● What is being asked
Leaving the pictures aside, repeat every line below exactly.

** Opening Data segment block **

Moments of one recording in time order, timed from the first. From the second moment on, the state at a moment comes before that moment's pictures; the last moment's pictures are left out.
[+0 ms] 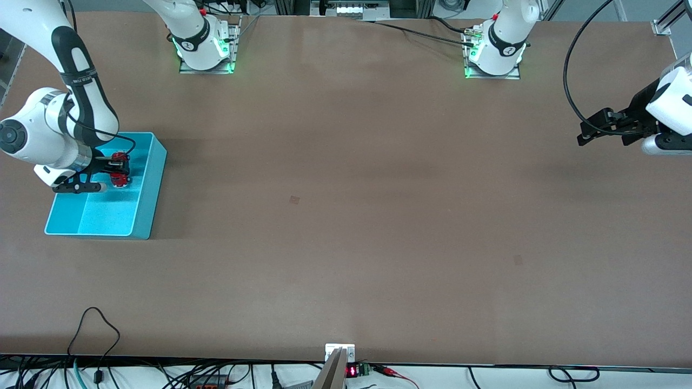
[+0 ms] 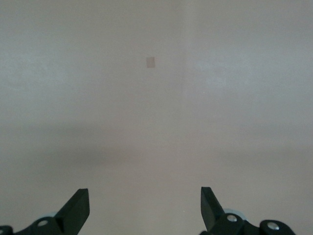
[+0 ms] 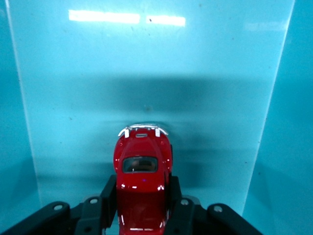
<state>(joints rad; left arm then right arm) 0.06 -0.03 -0.05 -1.71 -0.05 1.66 -0.03 -0.02 0.36 -0.32 -2.23 0.01 2.43 -0.36</state>
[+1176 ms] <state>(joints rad) 0.06 -0.03 -0.05 -1.70 -0.05 1.61 -0.03 -0.02 0.18 -0.29 -1.73 0.01 1.80 -0.36</state>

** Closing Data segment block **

● Exercise result
Moments of one recording in time order, timed from the first. From the second moment on, the state at a moment comes before that moment's pictures; the last moment's pictures are left out.
[+0 ms] 
[+0 ms] 
[+0 ms] 
<state>(joints rad; left arm then right arm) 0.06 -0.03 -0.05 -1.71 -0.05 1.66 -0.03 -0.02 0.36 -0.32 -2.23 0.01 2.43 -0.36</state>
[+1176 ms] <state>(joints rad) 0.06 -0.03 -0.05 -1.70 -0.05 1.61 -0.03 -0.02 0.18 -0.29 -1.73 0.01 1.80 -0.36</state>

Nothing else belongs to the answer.